Imagine a future where IT systems are not created by computer analysts speaking the languages of Java and C but instead by business managers speaking the languages of supply chain, customer service or product development.

It is a future made possible by Service Oriented Architecture (SOA) – an evolution in the way enterprise IT systems can be built.

SOA will make it possible for business managers to create instantly the IT functionality they need to support business initiatives, instead of submitting a technology request that disappears into the IT department’s backlog.

At the same time, SOA will force IT to begin speaking the language of business rather than technology – driving corporate productivity by putting technology in lockstep with the business.

Today, businesses either build and maintain custom applications (such as invoice processing or personnel systems) at great cost, or they conform their business processes and organisation to pre-packaged software applications.

Both of these approaches have helped automate business processes but have become operationally and intellectually threadbare in recent years.

The usually pejorative phrase “legacy system” was coined to describe old, custom applications that have grown hard to maintain and almost impossible to replace, whereas packaged software brings its own set of challenges since modifying it to meet the needs of a particular business is expensive and risky, often resulting in inadequate, “vanilla” installations.

Business and IT managers alike are saying: “There must be a better way.”

And now, with SOA, there is. With an SOA, business applications are constructed of independent, reusable, interoperable services that can be reconfigured without vast amounts of technical labour. Soon it will be common – at least in high-performing organisations – for business managers to assemble technology services, drawing upon reusable components developed by their counterparts in IT.

The fundamental building blocks of an SOA are web services. They are essentially containers of software logic that can be asked (usually by other web services) to perform specific functions. An SOA is a collection of web services brought together to accomplish business tasks (checking a customer’s credit, for example, or generating an invoice).

It is an innovation that simplifies the inner workings of the technology at the heart of corporations or government entities. Because these services are accessed through a standard, they provide unprecedented flexibility: business processes can be added or altered quickly; software applications can be integrated easily.

Because the services can interact with systems outside a single organisation, they provide the ability for companies to collaborate with customers and suppliers. And because services are simpler than hard-wired applications, they lower maintenance costs. A big telecommunications company uses SOA to allow customers to order phone service online; a government organisation uses it to deliver pension forecasts instantly, rather than in the 40 days it previously required.

Heard it all before? You probably have. People have been talking about taking the programmer out of programming for decades. So what is different now?

In a word, standards are what set SOA apart from previous generations of integration technologies, which were largely proprietary to each vendor. The standards behind SOA have been around in some form for a few years, but they are just now reaching maturity. Just as the standard browser developed by Tim Berners-Lee in the 1990s ignited the adoption of the world wide web, the standards behind SOA, when they mature, will fuel its adoption.

For those still sceptical, it is hard to deny SOA’s importance if you consider the marketplace evidence. Virtually every leading vendor of software development tools and business applications is supporting the adoption of the technology. The largest forces in packaged software are employing SOA to deal with their own complexity. Their products are getting big and complicated; they need to be able to streamline them into manageable pieces.

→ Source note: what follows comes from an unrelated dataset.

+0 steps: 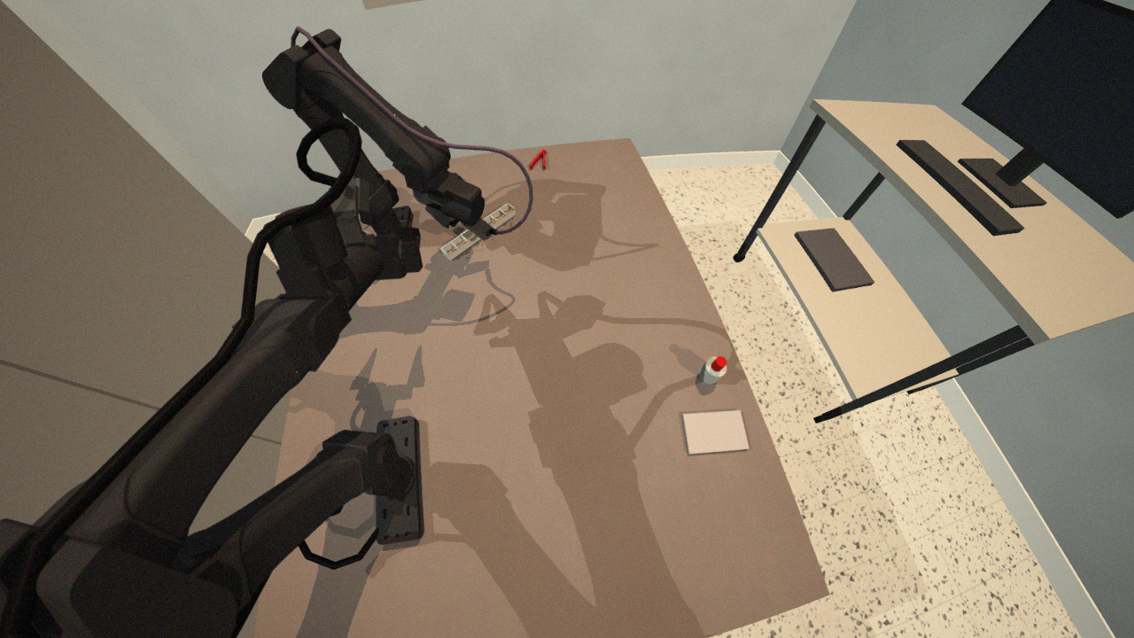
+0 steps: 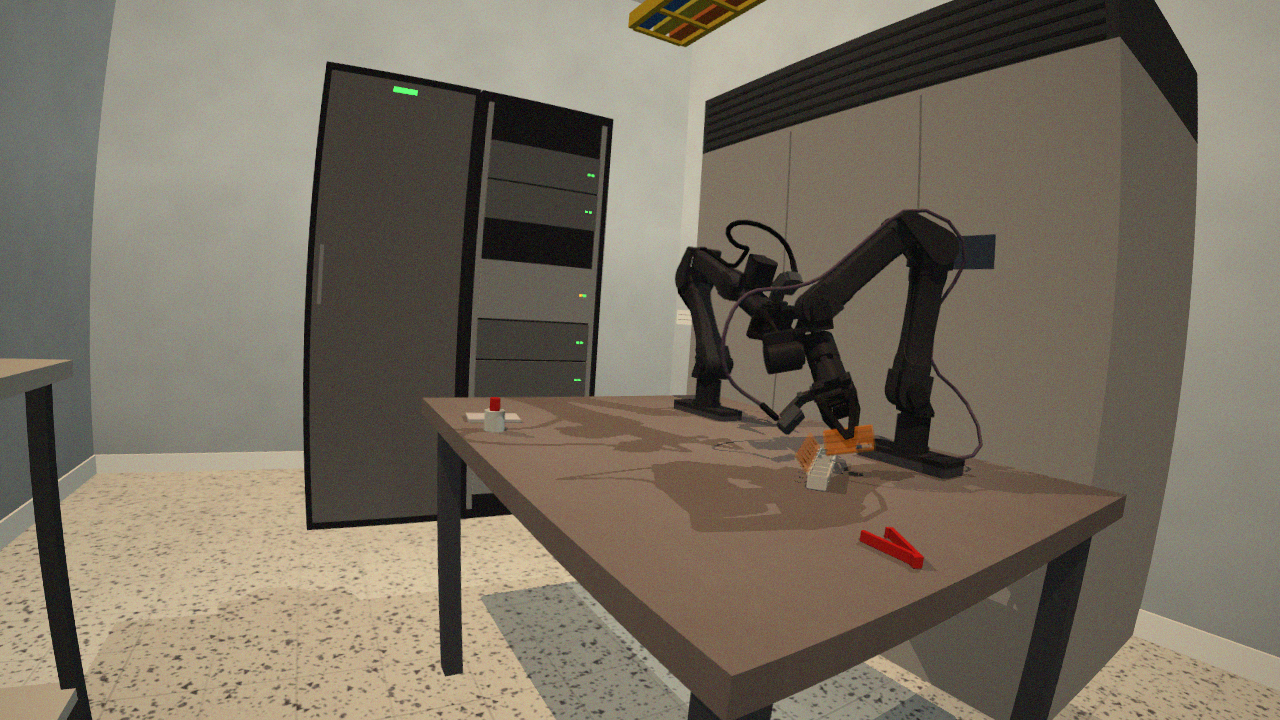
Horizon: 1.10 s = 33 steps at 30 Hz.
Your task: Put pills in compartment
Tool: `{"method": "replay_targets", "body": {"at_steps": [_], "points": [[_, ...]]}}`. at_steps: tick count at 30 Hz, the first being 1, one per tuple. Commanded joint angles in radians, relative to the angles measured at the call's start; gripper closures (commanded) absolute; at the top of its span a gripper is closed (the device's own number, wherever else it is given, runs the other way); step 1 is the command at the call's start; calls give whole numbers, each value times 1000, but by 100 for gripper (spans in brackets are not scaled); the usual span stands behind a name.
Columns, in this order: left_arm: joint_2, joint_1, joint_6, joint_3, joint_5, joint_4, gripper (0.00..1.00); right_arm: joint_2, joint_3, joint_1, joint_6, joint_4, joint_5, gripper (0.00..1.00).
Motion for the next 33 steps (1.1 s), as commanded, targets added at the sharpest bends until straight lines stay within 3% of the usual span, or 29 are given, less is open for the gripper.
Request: {"method": "replay_targets", "body": {"at_steps": [1,33], "points": [[21,-12,-21,40,-29,-28,64,-26,-1,9,-3,7,3,0],[81,-27,-50,78,-44,-72,64,-26,-1,9,-3,7,3,0]]}}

They also want to increase the functionality of their products by making them easy to integrate with other vendors’ software. As a result, packaged software vendors are bringing SOA into the largest businesses and government institutions in the world.

SOA is also getting attention as a way for companies to solve the nagging problem of legacy systems.

But perhaps the most compelling impact of SOA is how it stands to rewrite the rules on IT governance and organisational structure. In most organisations, IT managers tend to be linked with the specific applications for which they are responsible and the business units they support. Because SOA delivers the promise of solutions that transcend lines of business – and the organisations themselves – IT managers, newly decoupled from applications they manage, will have a broader view of the potential they can deliver.

Once IT speaks the same language as business, it will be primed to design services that help companies bring distinctive capabilities, products and services to market quickly.

These benefits will not be achieved overnight. Like an iPod, SOA is simple to use but not simple to build. SOA adoption is a four to five year journey that begins, most importantly, with buy-in from the highest levels of management and an understanding of how SOA can support business needs.

Like every wave of technology, SOA brings challenges. Companies must tackle platform decisions, reconciling data differences, security approaches and governance questions. Those are among a host of issues that organisations must address to achieve success with SOA, according to recent Accenture research.

But even with the need to clear those hurdles, companies and government entities that adopt SOA have the chance to drive substantial productivity gains and higher levels of performance.

Donald J. Rippert is chief technology officer for Accenture.